Without altering a word, return the records below, but exclude the pictures.

##### INFORMATION SUPPLIED

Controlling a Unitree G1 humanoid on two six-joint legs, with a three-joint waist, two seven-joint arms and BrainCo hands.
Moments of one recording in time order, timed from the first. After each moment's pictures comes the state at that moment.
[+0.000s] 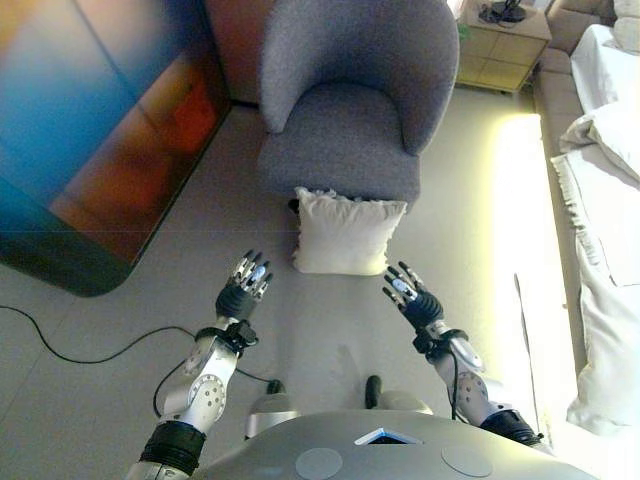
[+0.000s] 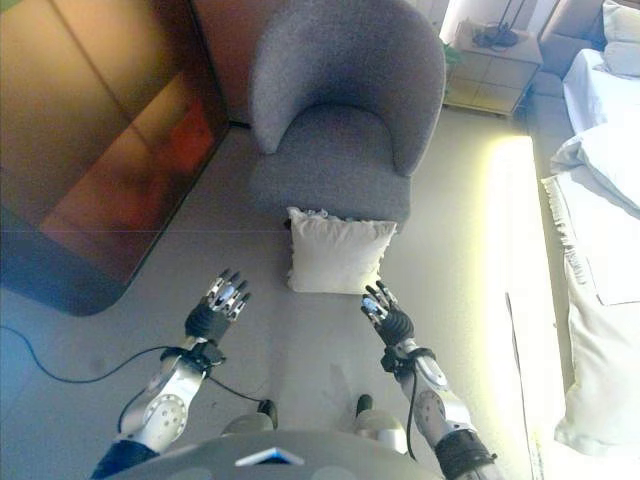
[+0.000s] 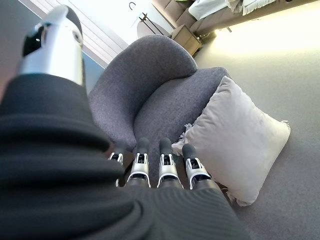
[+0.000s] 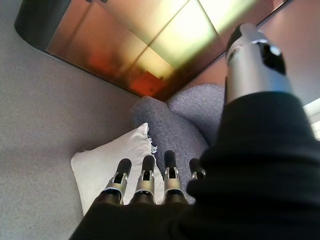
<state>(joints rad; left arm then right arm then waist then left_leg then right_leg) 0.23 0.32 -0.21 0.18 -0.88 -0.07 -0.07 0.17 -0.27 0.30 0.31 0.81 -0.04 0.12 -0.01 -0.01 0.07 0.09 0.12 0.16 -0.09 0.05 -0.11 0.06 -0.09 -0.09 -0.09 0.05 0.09</state>
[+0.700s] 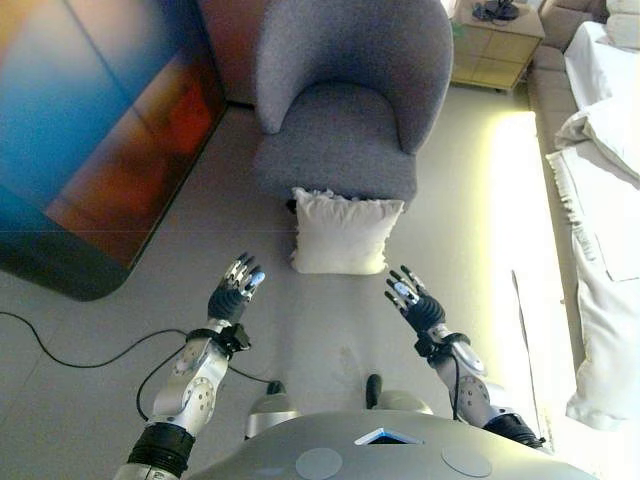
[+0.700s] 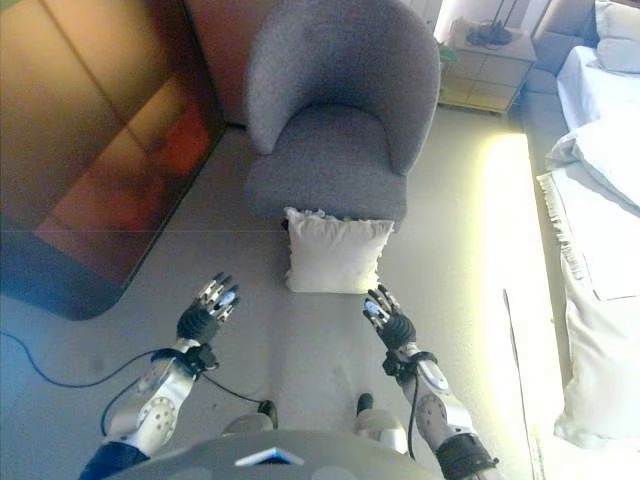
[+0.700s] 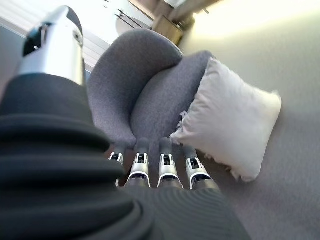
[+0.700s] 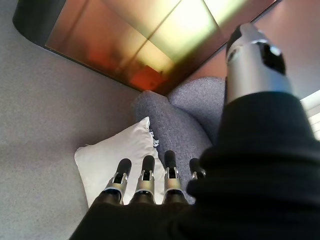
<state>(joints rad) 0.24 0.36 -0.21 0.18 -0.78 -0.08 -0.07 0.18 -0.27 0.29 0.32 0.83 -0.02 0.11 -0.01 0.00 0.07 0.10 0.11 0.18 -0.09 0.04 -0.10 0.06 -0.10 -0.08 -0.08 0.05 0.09</state>
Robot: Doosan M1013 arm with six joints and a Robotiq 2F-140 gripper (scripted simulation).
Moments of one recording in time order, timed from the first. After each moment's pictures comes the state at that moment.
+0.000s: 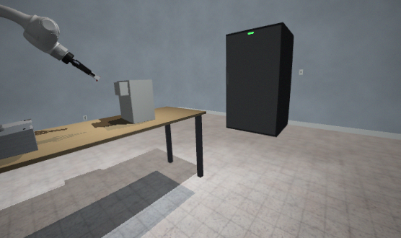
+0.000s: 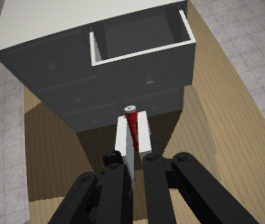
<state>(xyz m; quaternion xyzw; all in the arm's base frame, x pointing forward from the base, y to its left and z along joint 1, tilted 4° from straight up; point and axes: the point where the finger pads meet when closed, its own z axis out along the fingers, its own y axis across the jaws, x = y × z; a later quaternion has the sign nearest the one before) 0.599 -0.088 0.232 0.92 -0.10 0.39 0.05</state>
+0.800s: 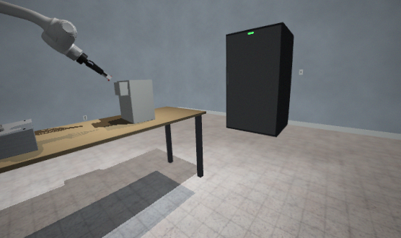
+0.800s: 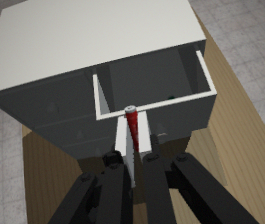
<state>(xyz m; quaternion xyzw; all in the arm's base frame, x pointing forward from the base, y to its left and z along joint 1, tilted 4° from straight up) 0.675 -0.106 0.226 0.92 -0.10 0.39 0.05</state>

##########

**WRITTEN SOLUTION**
Controlling a Unitree G1 humanoid on two six-joint legs, with a three-joint waist, two seven-joint arms and BrainCo hands.
Moments of one recording in time order, timed from the first. After each moment's pictures comes the state at that moment.
[+0.000s] 
[+0.000s] 
[+0.000s] 
[+0.000s] 
<state>(joints rad; left arm then right arm then waist then left_leg then right_leg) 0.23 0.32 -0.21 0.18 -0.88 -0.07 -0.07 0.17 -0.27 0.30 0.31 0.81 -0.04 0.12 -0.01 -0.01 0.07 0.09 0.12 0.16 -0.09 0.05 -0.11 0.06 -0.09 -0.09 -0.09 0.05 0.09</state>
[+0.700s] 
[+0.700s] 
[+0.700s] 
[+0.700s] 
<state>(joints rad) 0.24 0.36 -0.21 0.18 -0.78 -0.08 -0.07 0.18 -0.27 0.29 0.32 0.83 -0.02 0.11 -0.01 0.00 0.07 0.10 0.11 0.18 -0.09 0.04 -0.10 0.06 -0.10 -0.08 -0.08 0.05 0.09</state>
Robot: Doosan M1013 arm with six joints and a Robotiq 2F-140 gripper (scripted simulation).
Moments of one recording in time order, timed from the first. After each moment's pictures comes the state at that moment.
+0.000s: 
+0.000s: 
<state>(xyz m; quaternion xyzw; all in the arm's base frame, x pointing forward from the base, y to its left and z along joint 1, tilted 4° from straight up; point and axes: the point where the finger pads meet when closed, its own z axis out along the fingers, its own y axis across the jaws, x = y × z; a later quaternion has the sign nearest the one before) 0.599 -0.088 0.232 0.92 -0.10 0.39 0.05</state>
+0.800s: 
+0.800s: 
<state>(xyz m; quaternion xyzw; all in the arm's base frame, x pointing forward from the base, y to its left and z along joint 1, tilted 4° from straight up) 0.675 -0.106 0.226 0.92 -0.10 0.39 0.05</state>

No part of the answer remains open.